A customer recently called me about the information on his power quality monitor screen. He said about a dozen different events were showing up, but the lights had just blinked once. He wanted to know what all of the other nonsense was supposed to tell him. Why did his process stop when the lights blinked off for a second? It was certainly a valid concern, but my attempts to explain the validity of the different types of transients and other events that were listed along with the sag (aka, the blink, or “dip” in other parts of the world) fell on deaf ears.
By the commonly used power quality standards, such as IEEE 1159 or IEC 61000-4-30, “a sag (dip) is a decrease to between 0.1 and 0.9 pu in rms voltage or current at the power frequency for durations of 0.5 cycles to 1 minute.” Right away we have some confusion, as “pu” or “per unit” is not a common term in many users’ vocabularies. If you multiply the number by 100, it can be thought of as a percentage. So, a sag is a reduction to somewhere between 10 and 90 percent of the nominal or normal voltage, whether it is 120 volts (V) nominal (12 to 108V) or 480V (48 to 432V) or even 345 kilovolts (kV) (34,500 to 310,500V).
This variation in the rms voltage has a companion on the high side, called a swell, when the voltage goes above 110 percent, or 1.1 pu. An interruption (or outage in the old terminology) is when voltage is below 10 percent of nominal. In some other parts of the world, 5 percent is the line for an interruption, but there aren’t many pieces of equipment that care whether it is 10 percent, 5 percent or 1 percent. The same thing happens: the equipment fails to operate.
The IEEE Std 1159 gives further labels or characteristics to the sag by how long it lasts: instantaneous, 0.5–30 cycles; momentary, 0.5–3 seconds; and, temporary, 3 seconds to 1 minute. In a few words, these labels help describe the seemingly complex waveforms and rms voltage plots. Some power quality instruments add another label upstream or downstream to finding the problem origin. This is very effective in determining where to go to fix the problem.
Another IEEE standard, 1564, is a guide to further reduce a lot of data into indices.
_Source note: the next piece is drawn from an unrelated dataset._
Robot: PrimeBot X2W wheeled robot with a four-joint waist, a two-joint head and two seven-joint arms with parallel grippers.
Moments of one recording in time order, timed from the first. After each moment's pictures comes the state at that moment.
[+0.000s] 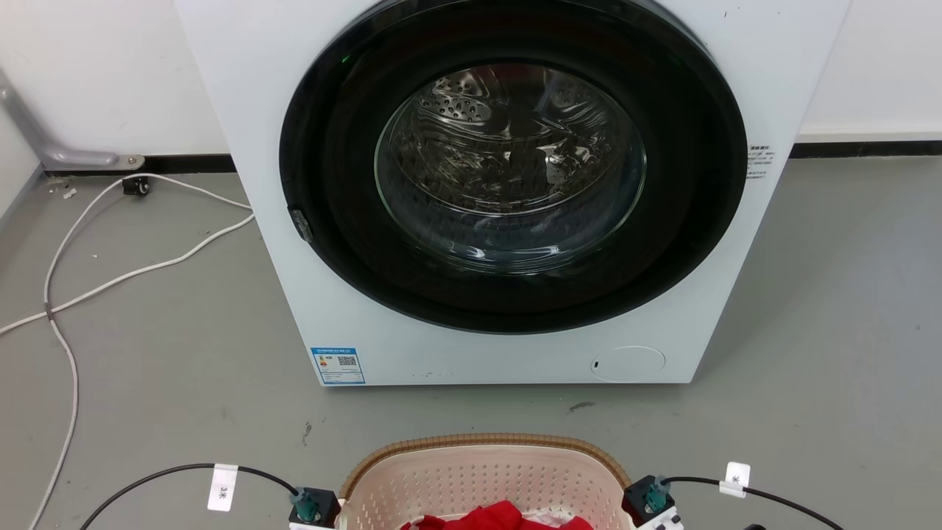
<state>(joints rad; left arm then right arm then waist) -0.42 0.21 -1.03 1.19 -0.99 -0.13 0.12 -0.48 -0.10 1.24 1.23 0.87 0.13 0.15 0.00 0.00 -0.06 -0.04</state>
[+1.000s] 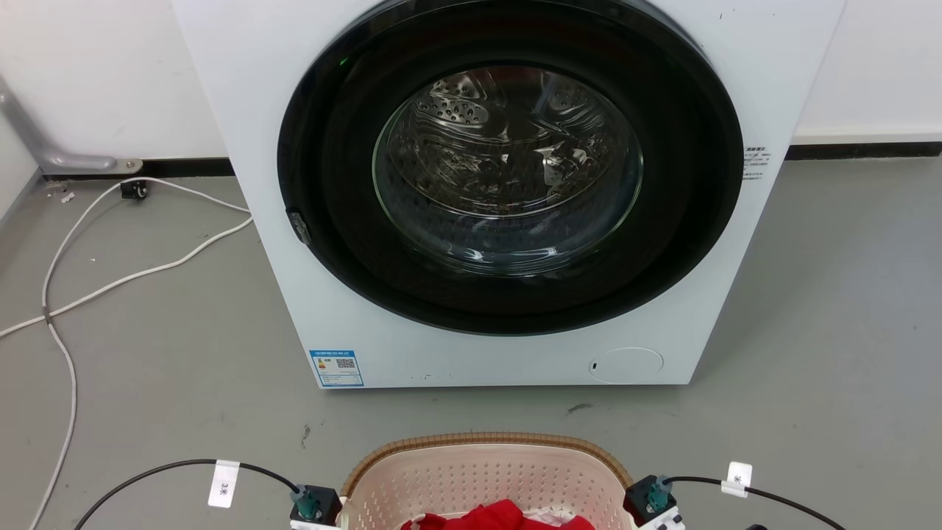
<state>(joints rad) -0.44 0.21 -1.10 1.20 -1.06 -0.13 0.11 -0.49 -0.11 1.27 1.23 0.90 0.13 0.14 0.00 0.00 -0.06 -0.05</state>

More specifically, 1564 methods for quantifying the severity of individual rms variation events, for quantifying the performance at a specific location (i.e., single-site indices) and for quantifying the performance of the whole system (i.e., system indices).
Another common question about sags is, “How does my site’s data compare to others?” This can be misleading because there are a lot of variables that can make a comparison to other data less meaningful. For example, the results of typical sag magnitudes from the Electric Power Research Institute (EPRI) Distribution Power Quality (DPQ) project in the 1990s produced a graph of percent magnitudes of typical values (as in Figure 1) from data recorded on distribution feeders. Would this be the same as on the welding line of an automobile factory outside Detroit or for a data center on the 57th floor of an New York office tower? Probably not. As many studies have shown, a large percentage of power quality disturbances originate within a facility. These events aren’t likely to have shown up in the DPQ data.
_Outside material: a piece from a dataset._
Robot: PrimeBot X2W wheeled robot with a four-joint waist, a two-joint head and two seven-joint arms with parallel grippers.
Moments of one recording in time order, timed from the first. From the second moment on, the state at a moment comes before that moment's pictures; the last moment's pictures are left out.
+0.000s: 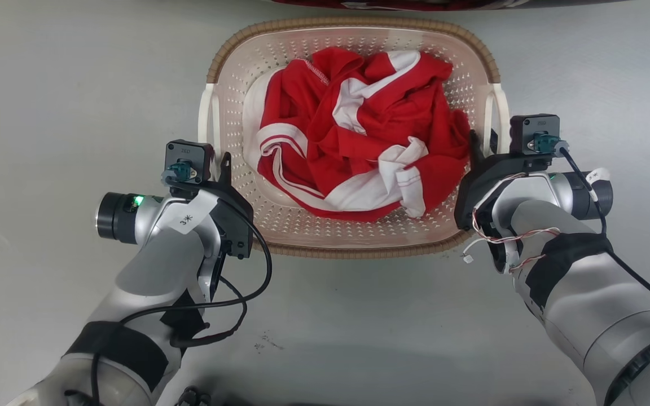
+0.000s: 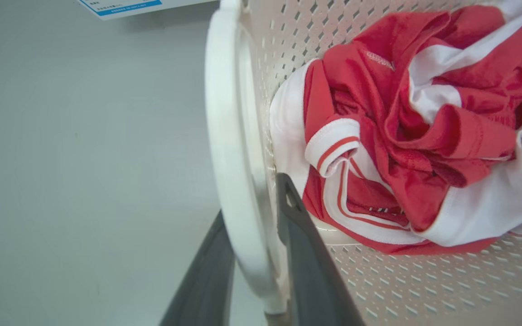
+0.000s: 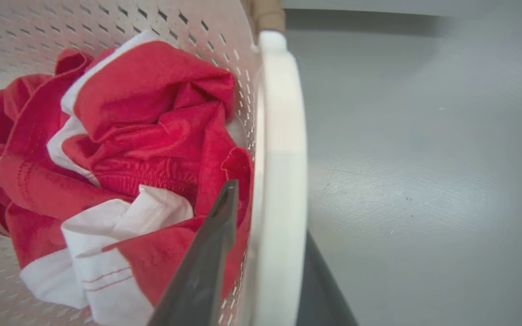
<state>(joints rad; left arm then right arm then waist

How long the lights were off is another critical parameter in trying to answer the customer’s question. It could actually have been a disruptive sag that was so short in duration and minor in magnitude that the blink wouldn’t even register in the eye of the person.
Figure 2 shows a 3-D plot of the rms variations at an industrial facility in central New Jersey, a heavily populated area with a residential, commercial and light industrial mix. There are no events between 90 and 110 percent of nominal because they programmed the instrument not to record between that range of variation. This graph says that 20 percent of the events were interruptions (<10 percent) while 47 percent were between 80–90 percent of nominal. On the duration side, 86 percent are only 10 cycles or less, and most of those are less than five cycles. Note that all of the lower remaining voltage events took longer than five cycles. This is a result of the distribution system protection operating times or the fault-clearing time.
Another potential confusion between the two data sets is the use of “temporal aggregation” or the combining events that occur within a given time window into a single event, counting it only once in the statistics. From the utility’s point of view, a recloser sequence can result in three or more interruptions as it tries to clear the fault before it decides to “lock out.” None of the events in Figure 2 were sustained interruptions from lockouts. Otherwise, there would have been a count in the 120 seconds, 0–10 percent magnitude block. However, if a temporal aggregation of 1 minute (as used in the EPRI DPQ project) were applied, the 24 percent of the events being interruptions would likely have been a much lower number.
You could just count the blinks and compare to the process interruptions, but knowing your equipment susceptibilities and the voltage profile provided by the electric utility—as well as what really is happening to the power quality—is the best way to keep your lights on and the process running.